> _Brief_: Restate the data that follows exactly as it stands, beginning with the first line and ending with the line that contains "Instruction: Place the".

> _Data excerpts_:

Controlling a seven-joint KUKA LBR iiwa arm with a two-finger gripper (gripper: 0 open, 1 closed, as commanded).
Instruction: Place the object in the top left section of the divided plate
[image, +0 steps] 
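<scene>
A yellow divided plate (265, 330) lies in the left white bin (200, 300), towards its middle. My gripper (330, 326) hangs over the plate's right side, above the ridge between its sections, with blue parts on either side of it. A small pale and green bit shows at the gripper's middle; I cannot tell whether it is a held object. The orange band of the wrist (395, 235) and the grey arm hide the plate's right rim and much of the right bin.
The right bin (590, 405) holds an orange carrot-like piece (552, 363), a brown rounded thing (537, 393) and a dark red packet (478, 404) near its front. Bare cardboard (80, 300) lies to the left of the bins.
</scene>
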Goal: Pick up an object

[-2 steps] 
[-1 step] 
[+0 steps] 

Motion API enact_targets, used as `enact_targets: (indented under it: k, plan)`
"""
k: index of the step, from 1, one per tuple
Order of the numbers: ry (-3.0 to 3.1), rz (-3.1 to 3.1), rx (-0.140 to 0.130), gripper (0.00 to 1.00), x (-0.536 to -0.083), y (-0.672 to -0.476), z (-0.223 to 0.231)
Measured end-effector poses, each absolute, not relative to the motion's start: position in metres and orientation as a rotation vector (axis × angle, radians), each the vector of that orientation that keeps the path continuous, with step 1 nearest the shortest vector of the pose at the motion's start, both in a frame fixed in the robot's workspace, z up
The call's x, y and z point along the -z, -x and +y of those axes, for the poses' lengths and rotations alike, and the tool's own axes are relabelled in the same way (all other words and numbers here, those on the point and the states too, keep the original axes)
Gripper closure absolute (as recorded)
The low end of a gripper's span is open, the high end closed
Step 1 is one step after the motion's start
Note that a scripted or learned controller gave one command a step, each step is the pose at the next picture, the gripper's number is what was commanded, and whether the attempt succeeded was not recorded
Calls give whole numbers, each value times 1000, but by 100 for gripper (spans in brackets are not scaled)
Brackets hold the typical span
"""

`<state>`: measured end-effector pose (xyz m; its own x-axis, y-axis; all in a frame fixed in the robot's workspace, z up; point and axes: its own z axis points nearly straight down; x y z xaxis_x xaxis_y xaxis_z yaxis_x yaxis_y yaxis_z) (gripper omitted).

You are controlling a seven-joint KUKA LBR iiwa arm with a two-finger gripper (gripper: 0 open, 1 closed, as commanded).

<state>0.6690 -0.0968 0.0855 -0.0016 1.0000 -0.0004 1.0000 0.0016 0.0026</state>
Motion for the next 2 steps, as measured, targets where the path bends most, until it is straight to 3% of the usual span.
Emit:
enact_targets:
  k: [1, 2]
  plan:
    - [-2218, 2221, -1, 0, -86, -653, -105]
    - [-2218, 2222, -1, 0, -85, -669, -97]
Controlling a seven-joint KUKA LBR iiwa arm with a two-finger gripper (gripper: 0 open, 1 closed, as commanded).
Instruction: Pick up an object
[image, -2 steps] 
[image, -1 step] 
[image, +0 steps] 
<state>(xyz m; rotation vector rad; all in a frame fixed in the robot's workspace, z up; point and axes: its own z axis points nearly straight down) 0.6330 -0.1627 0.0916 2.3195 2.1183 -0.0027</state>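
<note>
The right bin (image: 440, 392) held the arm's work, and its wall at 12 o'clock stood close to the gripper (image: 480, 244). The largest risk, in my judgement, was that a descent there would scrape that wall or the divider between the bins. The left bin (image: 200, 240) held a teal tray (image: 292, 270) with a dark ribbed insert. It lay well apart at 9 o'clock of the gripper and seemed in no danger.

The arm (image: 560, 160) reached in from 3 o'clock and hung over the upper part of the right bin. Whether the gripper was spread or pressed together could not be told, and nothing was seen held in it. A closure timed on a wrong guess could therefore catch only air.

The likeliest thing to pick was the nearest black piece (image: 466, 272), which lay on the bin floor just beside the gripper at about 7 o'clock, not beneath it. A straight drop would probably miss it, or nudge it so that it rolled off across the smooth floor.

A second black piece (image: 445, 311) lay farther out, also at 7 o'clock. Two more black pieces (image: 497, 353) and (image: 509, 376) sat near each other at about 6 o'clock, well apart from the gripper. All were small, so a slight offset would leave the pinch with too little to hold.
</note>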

> _Exercise solution_:
Controlling a seven-joint KUKA LBR iiwa arm with a two-finger gripper (gripper: 0 open, 1 closed, as commanded).
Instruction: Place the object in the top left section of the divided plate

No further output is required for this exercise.